- Opening Delimiter -
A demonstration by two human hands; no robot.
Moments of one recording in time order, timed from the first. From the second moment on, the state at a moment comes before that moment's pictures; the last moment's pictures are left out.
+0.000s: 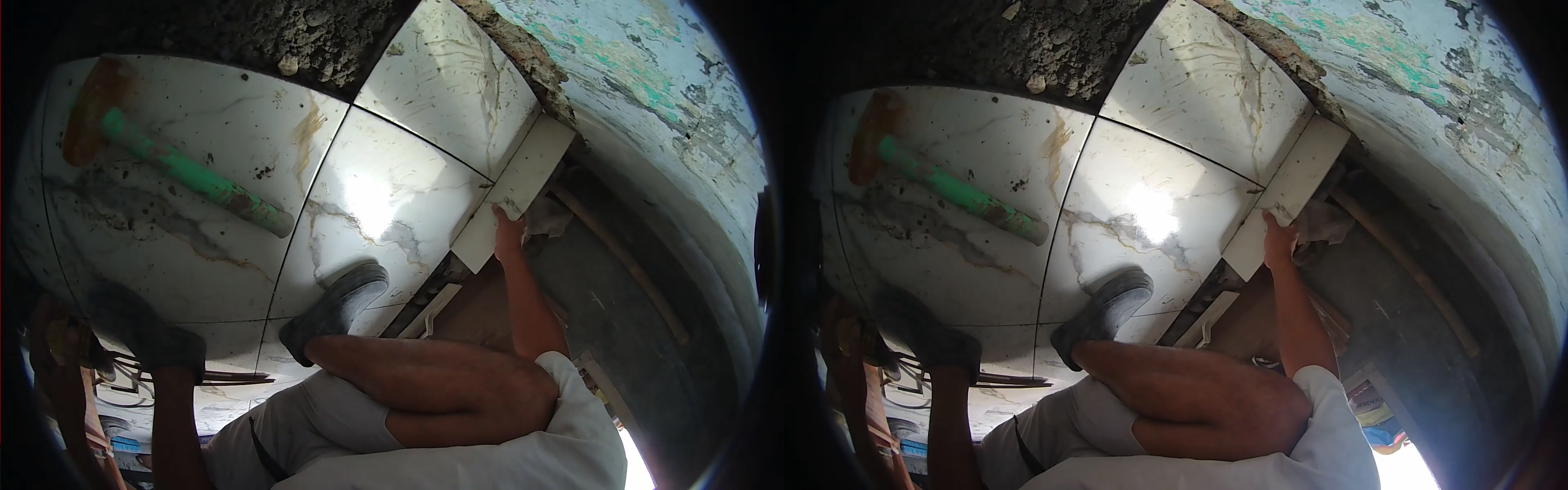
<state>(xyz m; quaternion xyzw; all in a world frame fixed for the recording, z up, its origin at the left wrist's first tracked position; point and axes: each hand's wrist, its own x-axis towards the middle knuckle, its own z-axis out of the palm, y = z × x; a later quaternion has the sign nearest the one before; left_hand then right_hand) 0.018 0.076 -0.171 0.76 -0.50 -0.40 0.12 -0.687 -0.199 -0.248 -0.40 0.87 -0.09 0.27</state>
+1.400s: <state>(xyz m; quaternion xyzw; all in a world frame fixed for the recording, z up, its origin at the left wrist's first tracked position) -0.045 0.154 -0.286 0.70 -0.58 -0.35 0.23 -0.368 -0.113 -0.250 -0.43 0.88 -0.03 0.22</state>
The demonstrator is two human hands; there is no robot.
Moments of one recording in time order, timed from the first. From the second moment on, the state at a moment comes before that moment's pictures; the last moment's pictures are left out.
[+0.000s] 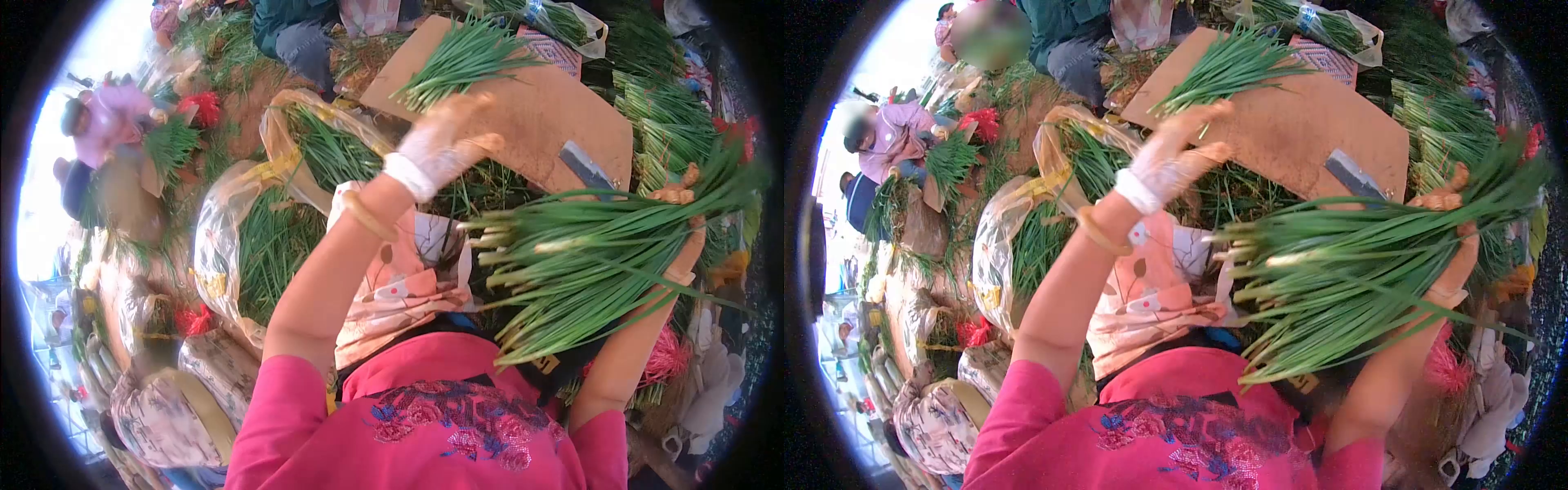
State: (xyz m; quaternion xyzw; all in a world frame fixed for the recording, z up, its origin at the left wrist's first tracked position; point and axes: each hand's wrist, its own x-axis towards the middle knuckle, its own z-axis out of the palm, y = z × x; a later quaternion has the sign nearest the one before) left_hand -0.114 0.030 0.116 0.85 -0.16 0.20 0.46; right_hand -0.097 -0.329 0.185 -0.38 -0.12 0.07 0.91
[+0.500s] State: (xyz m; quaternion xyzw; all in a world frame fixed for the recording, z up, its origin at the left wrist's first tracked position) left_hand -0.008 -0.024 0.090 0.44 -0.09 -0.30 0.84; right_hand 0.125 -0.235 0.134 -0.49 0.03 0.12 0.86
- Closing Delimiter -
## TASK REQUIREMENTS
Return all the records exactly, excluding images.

## EXERCISE OUTPUT
A demonstration by two human hands; no robot.
Moments of one recording in time order, timed from the first. From the second moment on, the state at a moment comes before that moment's pictures; the last moment's pictures are left out.
+0.000s: 
<state>(xyz m; quaternion xyzw; all in a world frame fixed for the recording, z up, its origin at the left wrist's first tracked position; point and axes: each hand's wrist, its own x-axis towards the middle knuckle, its own z-axis out of the palm, y = z × x; a later quaternion has the sign nearest the one before; left_hand then right_hand) 0.018 0.076 -0.171 0.76 -0.50 -0.40 0.12 -0.687 -0.199 -0.248 -0.40 0.87 -0.09 0.27</state>
+1.400s: <state>(xyz m; quaternion xyzw; all in a world frame fixed for the recording, z up, its origin at the left wrist's first tracked position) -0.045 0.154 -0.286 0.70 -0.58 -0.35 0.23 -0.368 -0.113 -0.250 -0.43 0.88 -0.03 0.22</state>
The demonstrator is two human hands; there is no robot.
Moments of one recording in time order, timed from the first. From the second moment on, the state at a moment comes before that moment's pictures; the last moment's pictures are left out.
[+0.000s] 
State: (xyz m; quaternion xyzw; all in a world frame fixed for the recording, z up, its origin at the left wrist's first tracked position; point and axes: each hand's wrist, its own x-axis towards the middle knuckle, its own z-axis out of the palm, y = z × x; a later quaternion has the sign nearest the one before) left_hand -0.114 0.030 0.116 0.85 -0.16 0.20 0.46; right_hand -0.097 -0.329 0.185 -0.38 -0.12 0.07 0.91
[+0.500s] State: (xyz m; quaternion xyzw; all in a world frame fixed for the recording, z up, its origin at the left wrist's first tracked position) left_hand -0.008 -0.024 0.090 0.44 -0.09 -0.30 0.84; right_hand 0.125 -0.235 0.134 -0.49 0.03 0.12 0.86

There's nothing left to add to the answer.